We now show how gradients for one basket are computed omitting the basket index to keep notation simple. The gradient of the log pseudo-probability of product j with respect to any parameter \(\theta\) of a CRBM is given by (Marlin et al. 2010):

$$\begin{aligned}&\varDelta \log (\tilde{P}_j)_{\theta } = \sum _{j=1}^J P(\tilde{y}_{(j)})|y_{-j}) \, \Big (\varDelta F_{\theta }(y,x) - \varDelta F_{\theta }(\tilde{y}_{(j)},x) \Big ) \\& {\text{ with} }\quad P(\tilde{y}_{(j)})|y_{-j}) = \exp (-F_{\theta }(\tilde{y}_{(j)},x)) / (\exp (-F_{\theta }(y,x))+ \exp (-F_{\theta }(\tilde{y}_{(j)},x))) \end{aligned}$$

\(F_{\theta }(y,x)= -[y^T \alpha + x^T \beta y + \sum _{k=1}^K \log (1+\exp (\gamma _k + y^T W_{.k}))]\) is the free energy function of the CRBM, \(\varDelta F_{\theta }(y,x)\) symbolizes its gradient.

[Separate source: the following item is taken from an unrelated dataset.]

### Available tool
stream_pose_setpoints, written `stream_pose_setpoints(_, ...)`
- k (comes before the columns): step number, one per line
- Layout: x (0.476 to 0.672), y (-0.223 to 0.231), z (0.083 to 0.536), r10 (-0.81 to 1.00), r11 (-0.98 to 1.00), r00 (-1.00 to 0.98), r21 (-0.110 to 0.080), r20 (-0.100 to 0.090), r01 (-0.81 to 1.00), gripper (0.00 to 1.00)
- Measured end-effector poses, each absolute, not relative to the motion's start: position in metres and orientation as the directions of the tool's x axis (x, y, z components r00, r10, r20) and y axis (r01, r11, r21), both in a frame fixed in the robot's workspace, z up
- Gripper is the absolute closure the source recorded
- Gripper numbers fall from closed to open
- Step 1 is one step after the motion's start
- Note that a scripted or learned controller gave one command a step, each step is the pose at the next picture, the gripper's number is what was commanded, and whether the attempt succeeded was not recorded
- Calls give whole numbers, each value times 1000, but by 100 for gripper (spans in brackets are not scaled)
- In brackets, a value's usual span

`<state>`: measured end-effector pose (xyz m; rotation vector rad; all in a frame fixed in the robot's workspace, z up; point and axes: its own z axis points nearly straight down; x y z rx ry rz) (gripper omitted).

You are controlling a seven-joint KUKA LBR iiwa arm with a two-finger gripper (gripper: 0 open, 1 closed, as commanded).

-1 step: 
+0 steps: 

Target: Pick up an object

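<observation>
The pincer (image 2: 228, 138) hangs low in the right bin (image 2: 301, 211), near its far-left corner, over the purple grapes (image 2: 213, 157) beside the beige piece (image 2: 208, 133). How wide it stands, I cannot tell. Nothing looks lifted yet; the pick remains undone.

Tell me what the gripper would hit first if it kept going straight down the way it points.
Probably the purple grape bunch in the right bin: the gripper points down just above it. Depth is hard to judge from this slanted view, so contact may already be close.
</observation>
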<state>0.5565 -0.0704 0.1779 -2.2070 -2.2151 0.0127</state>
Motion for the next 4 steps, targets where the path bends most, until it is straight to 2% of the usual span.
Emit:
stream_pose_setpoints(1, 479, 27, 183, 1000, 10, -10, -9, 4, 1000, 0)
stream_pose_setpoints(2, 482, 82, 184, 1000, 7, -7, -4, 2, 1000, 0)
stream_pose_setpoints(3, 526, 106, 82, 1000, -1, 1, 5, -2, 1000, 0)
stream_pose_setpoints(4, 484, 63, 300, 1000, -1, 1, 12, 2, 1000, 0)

For each type of coefficient we obtain the following expressions for the gradients:

$$\begin{aligned} \varDelta \log (\tilde{P}_j)_{\alpha _j}= & {} P(\tilde{y}_{(j)})|y_{-j}) \, (2 y_j-1 ) \\ \varDelta \log (\tilde{P}_j)_{\beta _{jp}}= & {} P(\tilde{y}_{(j)})|y_{-j}) \, (2 y_j-1) \, x_{jp} \\ \varDelta \log (\tilde{P}_j)_{\gamma _k}= & {} \sum _{j=1}^J P(\tilde{y}_{(j)})|y_{-j}) \, \Big ( \sigma (\gamma _k + y^T W_{.k}) - \sigma (\gamma _k + \tilde{y}_{(j)}^T W_{.k}) \, \Big )\\ \varDelta \log (\tilde{P}_j)_{W_{jk}}= & {} \sum _{j=1}^J P(\tilde{y}_{(j)})|y_{-j}) \, \Big (\sigma (\gamma _k + y^T W_{.k}) \, y_j - \sigma (\gamma _k + \tilde{y}_{(j)}^T W_{.k}) \, (1-y_j) \, \Big )\\ \end{aligned}$$

\(\sigma (Z)\) denotes the binary logistic function \(1/(1+\exp (-Z))\).

In our study the BFGS algorithm with gradients for coefficients \(\alpha\), \(\gamma\) and W did not improve the LPL of RMBs over its value for the best solution already provided by the CD algorithm.